(Work request): How many lines below include the word "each"? State that number and nothing else.

(Collected data entries):
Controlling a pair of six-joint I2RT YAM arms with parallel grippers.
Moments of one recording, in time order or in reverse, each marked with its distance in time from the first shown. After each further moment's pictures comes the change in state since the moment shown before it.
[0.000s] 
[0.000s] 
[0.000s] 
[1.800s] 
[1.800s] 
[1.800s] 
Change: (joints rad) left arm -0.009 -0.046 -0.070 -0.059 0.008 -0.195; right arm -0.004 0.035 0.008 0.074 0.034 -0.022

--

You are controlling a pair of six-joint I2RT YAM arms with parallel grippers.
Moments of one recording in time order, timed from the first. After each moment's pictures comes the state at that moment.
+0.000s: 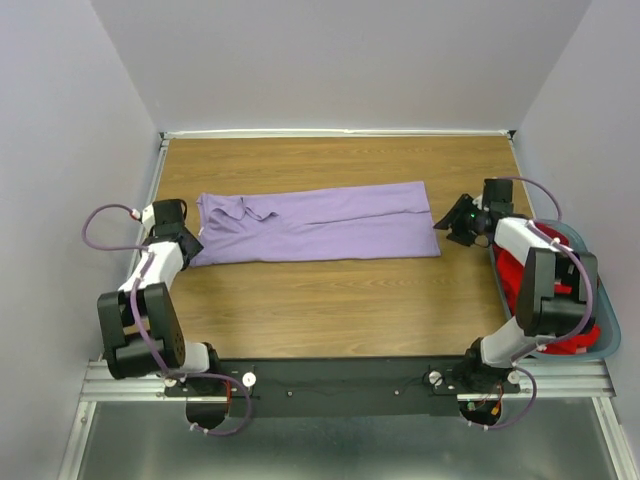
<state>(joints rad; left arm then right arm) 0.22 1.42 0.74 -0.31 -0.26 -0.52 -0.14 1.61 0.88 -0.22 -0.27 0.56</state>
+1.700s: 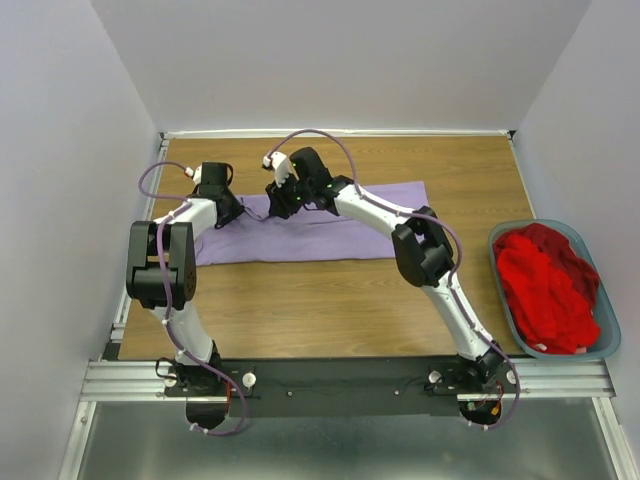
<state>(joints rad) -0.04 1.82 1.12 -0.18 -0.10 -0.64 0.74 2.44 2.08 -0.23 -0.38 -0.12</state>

(Written response): 2